━━━━━ DATA IN THIS EXERCISE

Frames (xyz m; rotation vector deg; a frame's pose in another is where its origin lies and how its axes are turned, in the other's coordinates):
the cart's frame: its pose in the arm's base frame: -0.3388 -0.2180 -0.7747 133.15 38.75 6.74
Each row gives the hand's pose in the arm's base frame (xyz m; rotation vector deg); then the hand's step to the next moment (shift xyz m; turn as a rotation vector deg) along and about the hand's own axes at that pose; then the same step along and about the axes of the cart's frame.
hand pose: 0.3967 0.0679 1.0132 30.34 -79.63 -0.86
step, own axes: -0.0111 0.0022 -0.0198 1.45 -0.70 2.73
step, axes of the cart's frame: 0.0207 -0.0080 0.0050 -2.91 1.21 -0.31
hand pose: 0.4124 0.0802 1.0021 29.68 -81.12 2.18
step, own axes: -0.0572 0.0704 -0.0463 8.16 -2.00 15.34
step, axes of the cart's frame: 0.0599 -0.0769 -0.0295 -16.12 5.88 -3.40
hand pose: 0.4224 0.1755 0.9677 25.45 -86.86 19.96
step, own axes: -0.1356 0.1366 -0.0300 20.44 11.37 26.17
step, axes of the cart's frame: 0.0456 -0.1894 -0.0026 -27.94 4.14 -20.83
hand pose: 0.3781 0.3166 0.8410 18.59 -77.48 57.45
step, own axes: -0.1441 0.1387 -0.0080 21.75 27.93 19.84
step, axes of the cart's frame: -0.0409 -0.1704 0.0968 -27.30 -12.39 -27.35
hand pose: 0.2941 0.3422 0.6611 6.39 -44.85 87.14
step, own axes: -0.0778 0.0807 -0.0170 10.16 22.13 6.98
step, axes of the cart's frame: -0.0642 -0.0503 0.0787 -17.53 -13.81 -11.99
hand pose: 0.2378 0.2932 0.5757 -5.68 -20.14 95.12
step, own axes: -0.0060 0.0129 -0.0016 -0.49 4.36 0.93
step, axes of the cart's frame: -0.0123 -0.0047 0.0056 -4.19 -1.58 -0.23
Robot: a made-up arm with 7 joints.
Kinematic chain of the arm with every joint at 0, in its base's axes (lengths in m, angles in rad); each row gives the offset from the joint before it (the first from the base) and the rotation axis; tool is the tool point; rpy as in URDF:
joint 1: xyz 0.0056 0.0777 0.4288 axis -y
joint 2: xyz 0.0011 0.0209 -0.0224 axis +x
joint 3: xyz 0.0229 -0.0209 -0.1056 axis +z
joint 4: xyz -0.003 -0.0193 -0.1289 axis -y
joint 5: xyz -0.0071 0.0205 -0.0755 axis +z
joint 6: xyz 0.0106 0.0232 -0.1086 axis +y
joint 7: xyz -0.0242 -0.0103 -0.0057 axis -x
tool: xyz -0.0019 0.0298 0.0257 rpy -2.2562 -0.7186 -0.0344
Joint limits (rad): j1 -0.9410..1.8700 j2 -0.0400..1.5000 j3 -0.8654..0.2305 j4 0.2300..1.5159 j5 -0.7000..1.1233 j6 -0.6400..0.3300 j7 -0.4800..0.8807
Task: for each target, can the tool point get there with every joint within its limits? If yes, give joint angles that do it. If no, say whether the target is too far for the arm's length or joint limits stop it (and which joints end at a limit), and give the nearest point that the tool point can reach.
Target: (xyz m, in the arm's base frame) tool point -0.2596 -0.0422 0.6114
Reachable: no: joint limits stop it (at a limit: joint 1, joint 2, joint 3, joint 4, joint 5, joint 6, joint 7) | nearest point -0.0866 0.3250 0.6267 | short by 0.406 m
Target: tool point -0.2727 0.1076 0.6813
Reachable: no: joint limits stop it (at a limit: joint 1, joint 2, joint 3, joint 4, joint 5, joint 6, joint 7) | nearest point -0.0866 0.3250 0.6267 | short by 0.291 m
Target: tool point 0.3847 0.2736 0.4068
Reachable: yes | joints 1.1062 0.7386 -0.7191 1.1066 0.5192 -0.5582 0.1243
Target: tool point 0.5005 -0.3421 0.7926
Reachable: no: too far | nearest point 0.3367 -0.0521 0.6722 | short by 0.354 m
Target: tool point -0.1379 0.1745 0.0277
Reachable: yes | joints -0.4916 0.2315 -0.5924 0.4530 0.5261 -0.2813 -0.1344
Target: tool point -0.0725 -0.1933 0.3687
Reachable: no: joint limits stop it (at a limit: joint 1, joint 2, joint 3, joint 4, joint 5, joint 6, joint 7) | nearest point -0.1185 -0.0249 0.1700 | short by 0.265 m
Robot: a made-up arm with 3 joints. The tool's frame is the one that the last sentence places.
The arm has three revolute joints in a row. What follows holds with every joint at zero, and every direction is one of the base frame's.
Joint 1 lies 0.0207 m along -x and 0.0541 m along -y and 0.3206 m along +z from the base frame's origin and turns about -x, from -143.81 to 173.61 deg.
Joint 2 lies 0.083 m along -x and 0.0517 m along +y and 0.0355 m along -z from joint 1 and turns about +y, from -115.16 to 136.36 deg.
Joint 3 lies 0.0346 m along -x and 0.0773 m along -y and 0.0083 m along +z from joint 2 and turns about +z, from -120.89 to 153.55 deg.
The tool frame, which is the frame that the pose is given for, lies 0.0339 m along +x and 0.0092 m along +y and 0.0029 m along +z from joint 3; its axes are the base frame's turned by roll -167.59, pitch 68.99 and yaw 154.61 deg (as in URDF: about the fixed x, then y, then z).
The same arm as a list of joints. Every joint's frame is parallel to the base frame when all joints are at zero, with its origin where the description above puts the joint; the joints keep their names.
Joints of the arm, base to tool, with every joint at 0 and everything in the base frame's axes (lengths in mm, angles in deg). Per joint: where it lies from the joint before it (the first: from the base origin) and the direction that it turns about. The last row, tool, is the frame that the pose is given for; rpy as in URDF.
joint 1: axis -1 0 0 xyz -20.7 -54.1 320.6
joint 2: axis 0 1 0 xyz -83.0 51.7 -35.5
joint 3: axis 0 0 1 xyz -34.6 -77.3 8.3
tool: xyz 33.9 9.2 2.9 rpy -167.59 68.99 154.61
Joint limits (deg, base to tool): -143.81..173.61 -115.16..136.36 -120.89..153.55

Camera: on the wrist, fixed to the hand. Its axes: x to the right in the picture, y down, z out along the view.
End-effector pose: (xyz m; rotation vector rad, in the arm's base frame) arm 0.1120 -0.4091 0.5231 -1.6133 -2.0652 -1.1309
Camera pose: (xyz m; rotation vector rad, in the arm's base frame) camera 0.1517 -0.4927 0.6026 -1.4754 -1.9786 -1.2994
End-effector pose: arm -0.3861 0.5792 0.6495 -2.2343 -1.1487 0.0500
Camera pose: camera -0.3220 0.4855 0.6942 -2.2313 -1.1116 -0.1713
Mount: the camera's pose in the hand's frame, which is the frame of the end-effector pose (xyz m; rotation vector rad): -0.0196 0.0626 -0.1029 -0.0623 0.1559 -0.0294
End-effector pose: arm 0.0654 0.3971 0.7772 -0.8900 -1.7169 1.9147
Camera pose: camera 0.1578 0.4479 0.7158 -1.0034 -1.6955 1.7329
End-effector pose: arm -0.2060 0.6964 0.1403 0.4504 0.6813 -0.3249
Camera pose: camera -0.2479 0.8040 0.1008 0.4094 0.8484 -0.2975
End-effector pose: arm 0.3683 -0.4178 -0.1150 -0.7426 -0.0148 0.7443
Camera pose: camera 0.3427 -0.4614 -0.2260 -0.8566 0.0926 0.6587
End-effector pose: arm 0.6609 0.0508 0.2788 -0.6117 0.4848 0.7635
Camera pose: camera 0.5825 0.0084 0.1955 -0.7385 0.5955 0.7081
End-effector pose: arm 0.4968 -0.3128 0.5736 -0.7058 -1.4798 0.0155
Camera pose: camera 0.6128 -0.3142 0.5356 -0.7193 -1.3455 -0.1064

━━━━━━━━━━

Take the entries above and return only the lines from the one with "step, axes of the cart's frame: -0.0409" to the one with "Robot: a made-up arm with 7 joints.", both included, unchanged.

EXERCISE ANSWER
step, axes of the cart's frame: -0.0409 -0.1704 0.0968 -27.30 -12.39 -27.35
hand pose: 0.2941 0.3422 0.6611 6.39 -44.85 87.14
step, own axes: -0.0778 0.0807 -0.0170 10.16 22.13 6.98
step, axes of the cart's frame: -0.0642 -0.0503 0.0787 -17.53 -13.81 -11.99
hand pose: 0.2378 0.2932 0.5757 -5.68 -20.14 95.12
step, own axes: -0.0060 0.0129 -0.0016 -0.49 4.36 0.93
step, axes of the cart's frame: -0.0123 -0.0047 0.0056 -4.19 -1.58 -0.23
Robot: a made-up arm with 7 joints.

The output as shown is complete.